Deep Winter, de Samuel W. Gailey
Wyalusing est une petite ville perdue de Pennsylvanie. C’est là que vit Danny, attardé depuis un tragique accident qui a vu ses parents mourir alors qu’il était encore enfant. Dans cette petite communauté rurale, Danny est l’idiot du village, brave colosse désarmant de gentillesse mais moqué par la plupart des habitants. Une des seules personnes à le traiter correctement est Mindy, la serveuse du dinner qui partage avec lui sa date d’anniversaire. Justement, c’est le jour de son anniversaire que Danny décide de rejoindre Mindy pour lui offrir un cadeau. Et c’est là qu’il va tomber sur Sokowski, l’adjoint du shérif, veule et cruel, qui vient de tuer Mindy et qui voit en Danny un parfait coupable. En cette nuit d’hiver, entraîné dans un engrenage de violence, Danny va tenter d’échapper à ceux qui voudraient le voir mort et de prouver son innocence.
Deep Winter, c’est incontestable, est un roman mené avec efficacité. Du genre que l’on peine à lâcher tant on désire voir quelle tournure vont prendre les événements et si le héros va réussir, malgré ses moyens limités, à s’en sortir alors qu’il est devenu pour une grande partie de la communauté l’homme à abattre. C’est avec un sens consommé du cliffhanger de fin de chapitre et une écriture que l’on qualifiera d’efficace – faute d’être remarquable – que Samuel Gailey, qui a fait ses armes au cinéma et à la télévision, fait avancer son intrigue.

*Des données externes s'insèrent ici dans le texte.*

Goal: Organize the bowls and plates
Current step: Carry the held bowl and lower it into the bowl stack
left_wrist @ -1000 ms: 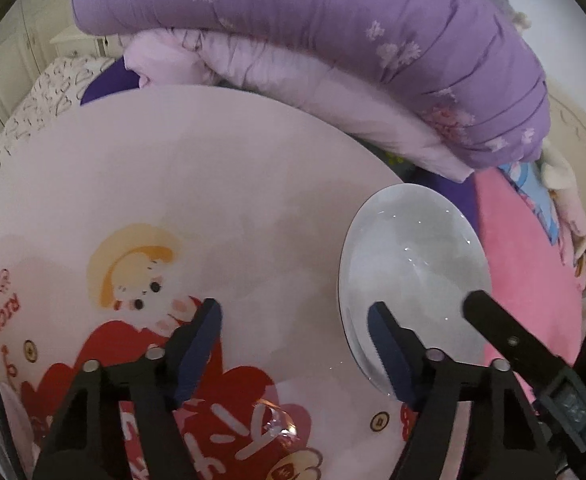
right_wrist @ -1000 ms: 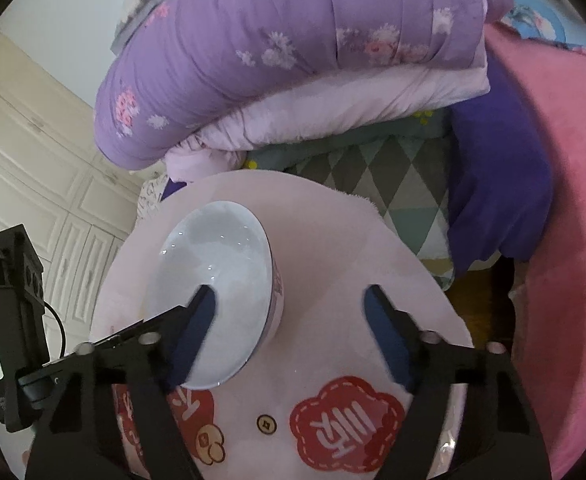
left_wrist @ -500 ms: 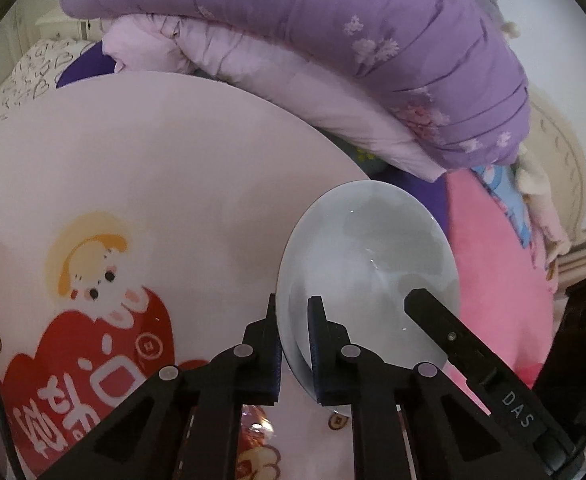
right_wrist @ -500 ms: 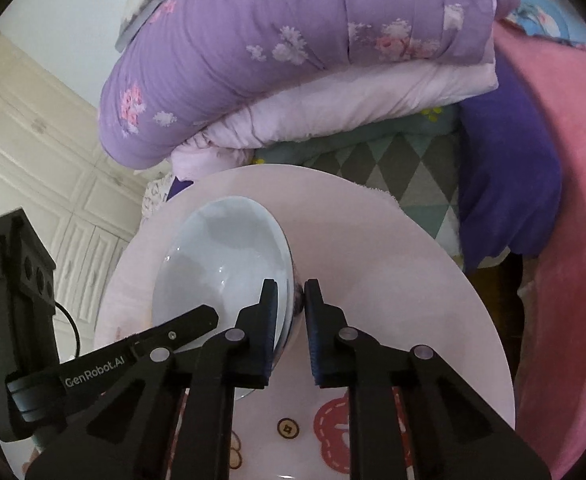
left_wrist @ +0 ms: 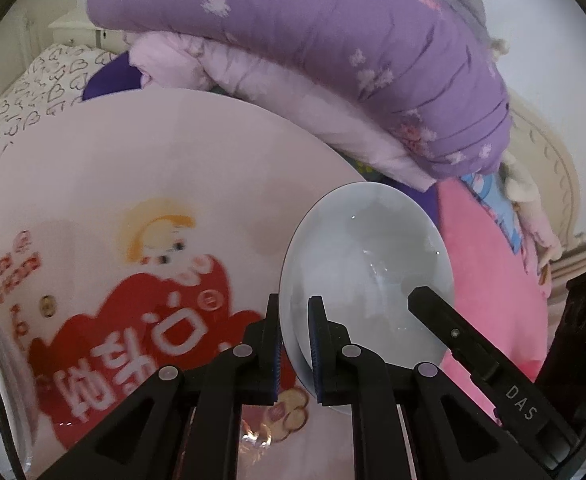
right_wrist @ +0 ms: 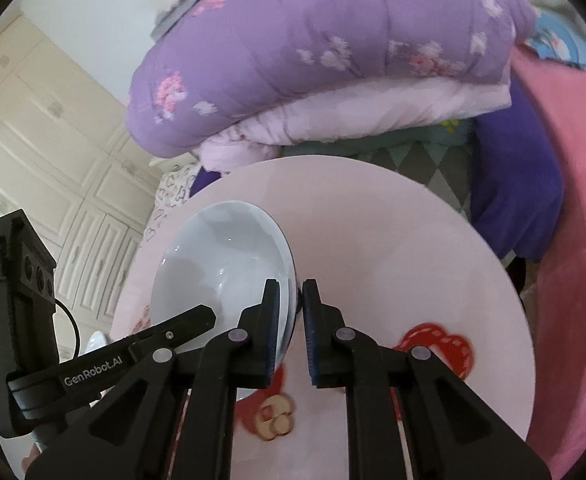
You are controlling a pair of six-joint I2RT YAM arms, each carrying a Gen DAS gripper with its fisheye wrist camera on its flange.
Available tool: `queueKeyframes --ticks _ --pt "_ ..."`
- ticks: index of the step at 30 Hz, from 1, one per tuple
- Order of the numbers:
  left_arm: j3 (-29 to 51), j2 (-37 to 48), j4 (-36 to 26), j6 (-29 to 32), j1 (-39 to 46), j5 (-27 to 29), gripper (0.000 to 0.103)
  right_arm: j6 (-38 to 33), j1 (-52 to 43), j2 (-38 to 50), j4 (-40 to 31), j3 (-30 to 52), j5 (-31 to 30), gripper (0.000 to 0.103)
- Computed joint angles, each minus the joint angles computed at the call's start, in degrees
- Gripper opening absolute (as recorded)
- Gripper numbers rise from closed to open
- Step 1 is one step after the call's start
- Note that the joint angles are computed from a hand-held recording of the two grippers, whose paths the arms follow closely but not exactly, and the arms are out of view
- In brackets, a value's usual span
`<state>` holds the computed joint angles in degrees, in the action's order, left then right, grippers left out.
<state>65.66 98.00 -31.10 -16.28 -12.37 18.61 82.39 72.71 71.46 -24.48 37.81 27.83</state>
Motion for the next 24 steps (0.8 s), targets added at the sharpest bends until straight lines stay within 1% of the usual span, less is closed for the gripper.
queueKeyframes --ticks 6,9,12,17,21,24 --pt "-5.7 -11.7 -4.7 4.6 8.1 2.5 0.008 -1.0 4.6 7.9 -3.3 11.3 2.4 0.012" --pt "-7.4 -17.6 -9.0 8.2 13.8 4.2 0.008 -2.9 6.1 12.7 -4.6 18.1 3.0 0.012" --pt "-8.0 -22.6 -14.4 12.6 20.6 6.9 0.009 -4.9 7.4 18.1 -6.2 25.7 3.3 0.012" --pt "-6.5 -28.0 -25.6 24.4 35.5 12.8 0.009 -8.3 8.8 25.2 -7.5 35.6 2.5 0.012" --pt "-4.0 -29.3 -34.5 35.7 47.5 16.0 0.008 -10.7 9.6 30.9 -8.6 43.0 1.5 0.012" --pt "-2.2 -29.3 -40.3 43.8 55.7 17.2 0.008 -12.5 9.9 34.9 -8.8 47.7 0.2 0.012"
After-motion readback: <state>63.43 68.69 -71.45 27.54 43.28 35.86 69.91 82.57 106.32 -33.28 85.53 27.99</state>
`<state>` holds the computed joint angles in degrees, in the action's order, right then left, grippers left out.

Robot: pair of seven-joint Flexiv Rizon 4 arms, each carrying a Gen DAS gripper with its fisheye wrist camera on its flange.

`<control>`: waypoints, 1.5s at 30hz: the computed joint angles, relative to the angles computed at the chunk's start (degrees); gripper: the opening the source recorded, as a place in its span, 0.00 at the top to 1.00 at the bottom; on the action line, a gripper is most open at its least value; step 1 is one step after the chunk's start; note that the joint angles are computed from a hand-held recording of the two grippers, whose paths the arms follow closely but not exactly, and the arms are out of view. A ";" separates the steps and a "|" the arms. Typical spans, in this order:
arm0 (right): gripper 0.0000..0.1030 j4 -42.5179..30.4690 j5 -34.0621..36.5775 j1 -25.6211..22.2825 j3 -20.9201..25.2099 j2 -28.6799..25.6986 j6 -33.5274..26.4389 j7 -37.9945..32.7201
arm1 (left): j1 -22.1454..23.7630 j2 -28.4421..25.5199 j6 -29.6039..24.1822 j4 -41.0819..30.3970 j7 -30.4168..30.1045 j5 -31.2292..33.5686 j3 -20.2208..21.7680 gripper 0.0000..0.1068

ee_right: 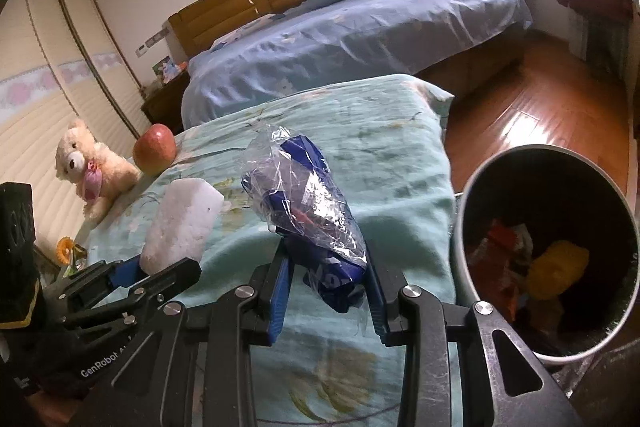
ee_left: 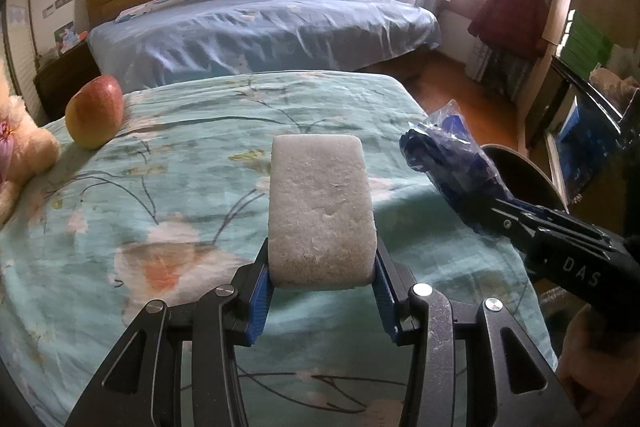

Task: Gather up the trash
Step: 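Carry the plastic bag and white sponge over the bin with both tools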

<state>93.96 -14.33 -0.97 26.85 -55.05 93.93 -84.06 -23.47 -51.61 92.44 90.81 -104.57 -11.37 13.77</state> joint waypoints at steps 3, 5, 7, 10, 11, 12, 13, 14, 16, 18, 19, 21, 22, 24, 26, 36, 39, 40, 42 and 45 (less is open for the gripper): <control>0.67 0.84 0.37 -0.13 -0.45 0.53 0.78 0.28 | -0.33 -0.02 -0.23 -0.39 0.13 0.20 -0.06 0.59; 0.67 1.48 0.45 -0.25 -0.73 0.91 1.44 0.59 | -0.29 -0.09 -0.37 -0.76 0.31 0.37 -0.29 0.59; 0.67 2.04 0.38 -0.51 -0.84 1.19 1.96 1.00 | 0.12 0.07 -0.10 -0.63 0.75 0.71 -0.98 0.59; 0.67 2.80 0.01 -0.80 -1.15 1.53 2.63 1.69 | 0.20 -0.03 -0.12 -1.00 1.09 0.74 -1.34 0.59; 0.67 3.00 -0.10 -0.87 -1.34 1.64 2.81 1.97 | 0.34 0.01 -0.02 -0.96 1.25 0.79 -1.58 0.59; 0.67 3.18 -0.25 -0.90 -1.46 1.73 2.97 2.23 | 0.37 -0.03 -0.07 -1.08 1.38 0.78 -1.70 0.59; 0.67 3.37 -0.37 -0.95 -1.61 1.82 3.18 2.52 | 0.31 -0.08 -0.14 -1.23 1.50 0.78 -1.73 0.59; 0.67 3.61 -0.48 -0.99 -1.80 1.95 3.44 2.81 | 0.37 -0.12 -0.18 -1.33 1.65 0.81 -1.88 0.59; 0.67 4.11 -0.85 -1.13 -2.12 2.17 3.91 3.27 | 0.36 -0.27 -0.41 -1.73 1.88 0.81 -2.07 0.59; 0.67 4.61 -1.15 -1.10 -2.58 2.45 4.44 3.89 | 0.35 -0.42 -0.68 -2.17 2.21 0.93 -2.37 0.59; 0.67 4.83 -1.28 -1.08 -2.88 2.57 4.73 4.24 | 0.42 -0.47 -0.77 -2.35 2.34 0.98 -2.53 0.59; 0.67 5.29 -1.58 -1.30 -3.22 2.81 5.16 4.96 | 0.43 -0.56 -0.90 -2.70 2.63 1.15 -2.82 0.59; 0.67 5.49 -1.77 -1.45 -3.34 2.91 5.32 5.29 | 0.51 -0.62 -0.94 -2.87 2.82 1.23 -3.06 0.59; 0.67 5.78 -2.10 -1.42 -3.88 3.09 5.65 6.01 | 0.54 -0.77 -1.17 -3.37 3.18 1.36 -3.48 0.59; 0.67 6.20 -2.44 -1.64 -4.24 3.31 5.99 6.61 | 0.83 -0.95 -1.32 -3.86 3.61 1.48 -4.09 0.59; 0.67 7.78 -3.66 -2.20 -6.47 4.41 7.32 9.49 | 0.84 -1.85 -2.28 -6.23 5.02 1.95 -5.44 0.59; 0.67 8.38 -3.85 -2.31 -7.22 4.76 7.85 10.23 | 0.92 -2.21 -2.66 -7.03 5.39 2.08 -5.80 0.59; 0.67 8.47 -3.92 -2.34 -7.50 4.81 7.93 10.49 | 0.81 -2.27 -2.74 -7.16 5.38 2.10 -5.83 0.59; 0.67 8.64 -4.10 -2.57 -7.79 4.88 7.97 10.95 | 0.71 -2.54 -3.06 -7.75 5.45 2.12 -5.98 0.59; 0.67 8.81 -4.23 -2.69 -8.46 4.99 8.12 11.55 | 0.65 -3.03 -3.70 -8.80 5.50 2.19 -6.19 0.59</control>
<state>102.78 -18.56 -3.66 18.39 -50.06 102.05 -72.51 -22.81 -54.64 88.74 82.01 -99.07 -9.18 7.57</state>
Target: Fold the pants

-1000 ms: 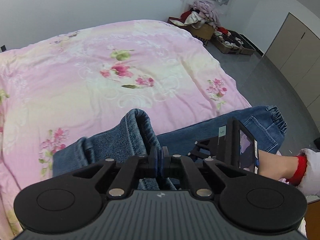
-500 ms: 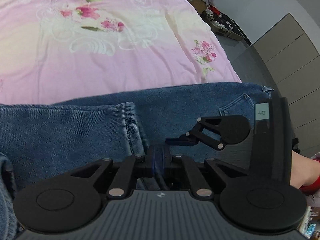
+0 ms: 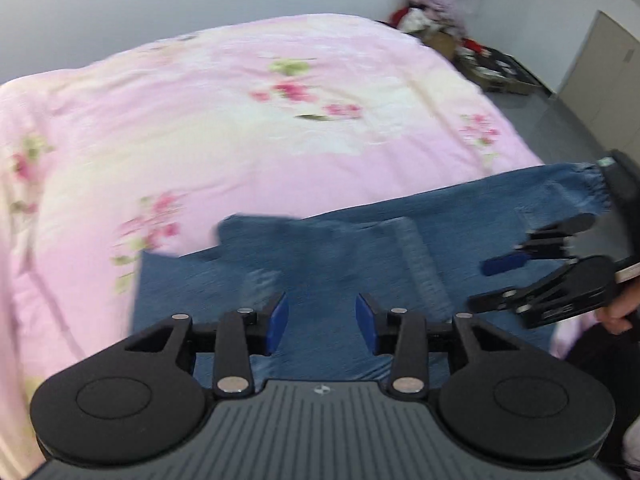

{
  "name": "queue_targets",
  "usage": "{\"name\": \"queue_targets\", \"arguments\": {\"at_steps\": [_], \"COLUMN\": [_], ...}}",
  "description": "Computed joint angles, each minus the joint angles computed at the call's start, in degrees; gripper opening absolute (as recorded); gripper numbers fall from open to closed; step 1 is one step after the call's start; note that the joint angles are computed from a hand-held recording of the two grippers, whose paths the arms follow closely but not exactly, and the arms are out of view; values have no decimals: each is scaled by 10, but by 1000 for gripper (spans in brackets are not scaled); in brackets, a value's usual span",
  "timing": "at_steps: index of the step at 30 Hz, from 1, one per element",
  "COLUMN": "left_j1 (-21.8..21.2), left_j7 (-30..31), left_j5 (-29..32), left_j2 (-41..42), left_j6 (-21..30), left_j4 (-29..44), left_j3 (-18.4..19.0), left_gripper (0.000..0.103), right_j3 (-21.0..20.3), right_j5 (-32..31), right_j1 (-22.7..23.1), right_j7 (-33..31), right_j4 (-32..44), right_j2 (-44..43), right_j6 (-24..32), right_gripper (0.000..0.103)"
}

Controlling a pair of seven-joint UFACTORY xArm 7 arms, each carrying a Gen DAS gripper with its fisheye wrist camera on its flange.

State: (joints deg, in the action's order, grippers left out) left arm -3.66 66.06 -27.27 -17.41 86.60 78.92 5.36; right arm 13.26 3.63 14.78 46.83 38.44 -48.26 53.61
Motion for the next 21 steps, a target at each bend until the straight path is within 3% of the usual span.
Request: {"name": "queue_targets", "arguments": {"at_steps": [5, 8, 12, 13, 17, 18, 21], "left_j1": [16, 17, 6, 0, -24, -28, -38], "left_j7": [86, 143, 197, 195, 125, 119, 89], "left_j5": [29, 30, 36, 36, 21, 25, 51], "left_j2": [-29, -66, -141, -153, -146, -153, -168], "left_j6": [-60, -81, -194, -218, -240, -272, -380], "left_j4": [-64, -109, -215, -236, -253, -271, -324], "left_j3": [18, 33, 21, 17, 6, -5, -36], "left_gripper": [49, 57, 58, 58, 62, 66, 63], "right_j3": [56, 69, 66, 65, 56, 55, 50], "right_j5": [-8, -23, -48, -53, -71, -75, -83], "right_j1": [-17, -15, -11, -9, 1, 4, 10], "right_j7": [90, 134, 163, 167, 169, 165, 156], "right_j4": [-4, -9, -15, -15, -14, -11, -11], "right_j2": [45, 70, 94, 99, 102, 103, 99], "right_j6": [-88, -118, -135, -136, -133, -128, -117], "right_gripper": [52, 52, 52, 52, 52, 52, 52]}}
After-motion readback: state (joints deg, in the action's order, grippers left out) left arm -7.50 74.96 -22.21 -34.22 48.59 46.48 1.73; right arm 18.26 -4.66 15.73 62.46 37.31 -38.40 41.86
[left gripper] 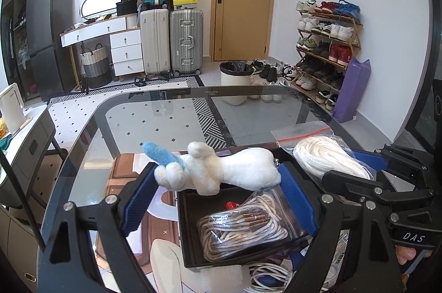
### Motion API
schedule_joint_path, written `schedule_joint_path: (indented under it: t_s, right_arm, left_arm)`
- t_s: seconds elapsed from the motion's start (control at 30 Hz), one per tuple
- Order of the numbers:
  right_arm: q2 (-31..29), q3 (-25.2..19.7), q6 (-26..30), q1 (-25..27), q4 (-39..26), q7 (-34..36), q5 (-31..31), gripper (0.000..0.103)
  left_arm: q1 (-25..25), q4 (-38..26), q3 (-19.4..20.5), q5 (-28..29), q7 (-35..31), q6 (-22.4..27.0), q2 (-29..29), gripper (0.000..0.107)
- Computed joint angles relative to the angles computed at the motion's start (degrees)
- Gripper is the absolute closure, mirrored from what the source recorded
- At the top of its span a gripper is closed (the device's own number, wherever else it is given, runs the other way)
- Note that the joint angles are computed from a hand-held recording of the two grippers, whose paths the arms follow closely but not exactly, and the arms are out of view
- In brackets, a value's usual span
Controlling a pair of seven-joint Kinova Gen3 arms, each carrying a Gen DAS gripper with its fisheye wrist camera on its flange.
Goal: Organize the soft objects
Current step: 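Carry plush toy with left tool while right tool carries rope bag over the box, then drop plush toy into box with left tool while right tool drops rope bag in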
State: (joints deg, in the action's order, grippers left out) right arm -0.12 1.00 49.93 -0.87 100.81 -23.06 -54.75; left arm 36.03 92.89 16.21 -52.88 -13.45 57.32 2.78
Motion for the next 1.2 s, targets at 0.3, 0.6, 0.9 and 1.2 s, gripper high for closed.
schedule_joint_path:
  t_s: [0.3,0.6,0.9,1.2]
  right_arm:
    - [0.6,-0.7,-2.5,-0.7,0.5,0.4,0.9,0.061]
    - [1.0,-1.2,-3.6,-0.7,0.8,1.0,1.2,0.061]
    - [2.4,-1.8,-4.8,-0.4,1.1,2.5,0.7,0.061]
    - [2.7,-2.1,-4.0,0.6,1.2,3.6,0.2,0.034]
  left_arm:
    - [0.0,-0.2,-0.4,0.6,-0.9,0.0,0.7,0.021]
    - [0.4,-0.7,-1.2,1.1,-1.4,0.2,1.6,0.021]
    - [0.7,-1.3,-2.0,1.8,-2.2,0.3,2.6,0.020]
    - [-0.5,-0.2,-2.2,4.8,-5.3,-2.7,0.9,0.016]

Pour autant, la maîtrise de ses outils ne fait pas forcément un roman qui sort du lot et Deep Winter en est la preuve. Cela tient sans doute à la manière dont Gailey convoque ici tous les archétypes du roman ou de la série estampillé « Amérique profonde ». On voit donc consécutivement apparaître l’idiot du village impressionnant physiquement mais aussi vif d’esprit – et gentil – qu’un chiot labrador, la serveuse rugueuse mais jolie et au grand cœur, le vieux shérif qui n’aspire qu’à la tranquillité et voudrait pouvoir ménager la chèvre et le chou, le couple de vieillards attendrissants qui prennent soin de l’orphelin attardé, le flic de la ville sympa mais alcoolique qui débarque comme un chien dans un jeu de quilles et, bien entendu, l’adjoint du shérif méchant comme une teigne et son acolyte qui pourrait avoir bon fond mais qui a toujours été un suiveur.
Le problème de Deep Winter tient d’abord à cette accumulation de clichés. Et ce ne sont pas les vagues références obligées au passé des personnages censées les rendre plus complexes mais qui se révèlent être tout aussi caricaturales (le shérif regrette de n’avoir jamais donné un enfant à sa femme, l’adjoint a trouvé le cadavre de son père après son suicide, son larbin est un petit gros qui a suivi les durs et méchants pour ne pas devenir une victime…) qui viennent contrecarrer cette impression.
Vient ensuite ce qui est certainement le plus dérangeant même si, dans une certaine mesure, pour peu que le lecteur ne soit pas une brute sans cœur, cela se révèle efficace : la manière qu’a Gailey de tirer au maximum sur la corde sensible en faisant subir à son héros les pires avanies sans que jamais ce dernier ne se dépare de cette gentillesse qu’il porte chevillée au corps. Danny donc, cela est dit, redit et montré, est une éternelle victime, un cœur pur sur lequel la vie et les habitants de son patelin s’acharnent sans pitié jusqu’à cet ultime violence qui lui est faite lorsqu’on l’accuse d’avoir assassiné sa seule amie.
Car, au final, la seule chose qui pousse le lecteur à continuer à lire le roman est l’espoir de voir enfin justice rendue, même si pour cela l’auteur va devoir effectuer quelques acrobaties tel cet artifice qui consiste à permettre à Danny, éternel piéton confit dans ses habitudes et qui ne sort jamais du village, à trouver son chemin dans une forêt inhospitalière grâce à une petite voix – peut-être celle de son père décédé, peut-être une manifestation de son subconscient – qui lui indique le chemin.
Bref, Deep Winter, s’il se laisse lire sans déplaisir grâce au savoir-faire scénaristique de son auteur, souffre aussi par ailleurs de ce savoir-faire qui vient trop souvent se substituer à ce qui devrait être l’essence d’un bon roman : un véritable attachement de l’auteur à ces personnages qui lui permette de faire passer avec délicatesse des sentiments complexes. C’est bien dommage.
Samuel W. Gailey, Deep Winter (Deep Winter, 2014), Gallmeister, 2014. Traduit par Laura Derajinski.